▶ [Required work]: The answer must be the complete listing, reproduced exactly.

*** Opening Source data ***

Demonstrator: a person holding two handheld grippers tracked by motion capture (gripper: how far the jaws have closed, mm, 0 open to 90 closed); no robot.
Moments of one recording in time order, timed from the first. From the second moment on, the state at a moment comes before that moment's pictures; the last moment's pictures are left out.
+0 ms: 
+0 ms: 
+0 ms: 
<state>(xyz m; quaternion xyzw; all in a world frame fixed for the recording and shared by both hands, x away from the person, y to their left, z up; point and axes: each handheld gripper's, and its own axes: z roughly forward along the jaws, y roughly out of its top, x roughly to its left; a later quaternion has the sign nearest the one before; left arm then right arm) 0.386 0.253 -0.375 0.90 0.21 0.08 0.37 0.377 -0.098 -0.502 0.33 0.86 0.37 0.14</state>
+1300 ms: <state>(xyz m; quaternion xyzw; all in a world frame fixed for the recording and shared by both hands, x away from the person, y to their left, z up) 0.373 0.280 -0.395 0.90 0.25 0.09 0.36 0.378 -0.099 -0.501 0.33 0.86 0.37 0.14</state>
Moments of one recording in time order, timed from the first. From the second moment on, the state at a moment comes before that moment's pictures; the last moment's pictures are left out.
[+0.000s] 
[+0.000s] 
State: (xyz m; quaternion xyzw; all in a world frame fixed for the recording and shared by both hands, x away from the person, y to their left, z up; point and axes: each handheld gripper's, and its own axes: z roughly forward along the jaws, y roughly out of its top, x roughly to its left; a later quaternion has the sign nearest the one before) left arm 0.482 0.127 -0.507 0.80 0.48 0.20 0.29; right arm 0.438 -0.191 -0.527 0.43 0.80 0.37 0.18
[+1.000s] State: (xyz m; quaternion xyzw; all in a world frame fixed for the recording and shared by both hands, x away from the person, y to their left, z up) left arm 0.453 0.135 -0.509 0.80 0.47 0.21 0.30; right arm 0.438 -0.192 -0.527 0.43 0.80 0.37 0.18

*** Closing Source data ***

▶ [Solution for this exercise]:
Demonstrator: a person holding two handheld grippers tracked by motion capture (gripper: how far the jaws have closed, mm, 0 open to 90 closed); no robot.
Moments of one recording in time order, timed from the first. From the second moment on, the state at a moment comes before that moment's pictures; the last moment's pictures are left out.
+0 ms: 
+0 ms: 
+0 ms: 
<state>(xyz m; quaternion xyzw; all in a world frame fixed for the recording and shared by both hands, x away from the person, y to their left, z up; point and axes: each handheld gripper's, and its own axes: z roughly forward along the jaws, y roughly out of its top, x roughly to its left; a later quaternion has the sign nearest the one before; left arm then right arm) 0.386 0.253 -0.375 0.90 0.21 0.08 0.37 0.377 -0.098 -0.502 0.33 0.86 0.37 0.14</state>
+1300 ms: <state>(xyz m; quaternion xyzw; all in a world frame fixed for the recording and shared by both hands, x away from the person, y to their left, z up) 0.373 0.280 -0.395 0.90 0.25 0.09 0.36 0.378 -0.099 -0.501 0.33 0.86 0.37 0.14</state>
Moments of one recording in time order, timed from the first. From the second moment on, the state at a moment comes before that moment's pictures; the last moment's pictures are left out.
[+0.000s] 
[+0.000s] 
State: (xyz m; quaternion xyzw; all in a world frame fixed for the recording and shared by both hands, x away from the person, y to their left, z up; point and axes: each handheld gripper's, and its own axes: z roughly forward along the jaws, y roughly out of its top, x roughly to its left; a later quaternion has the sign nearest the one before) left arm 0.482 0.127 -0.507 0.80 0.48 0.20 0.29; right arm 0.438 -0.191 -0.527 0.43 0.80 0.37 0.18
[+1.000s] State: (xyz m; quaternion xyzw; all in a world frame fixed for the recording and shared by both hands, x away from the person, y to their left, z up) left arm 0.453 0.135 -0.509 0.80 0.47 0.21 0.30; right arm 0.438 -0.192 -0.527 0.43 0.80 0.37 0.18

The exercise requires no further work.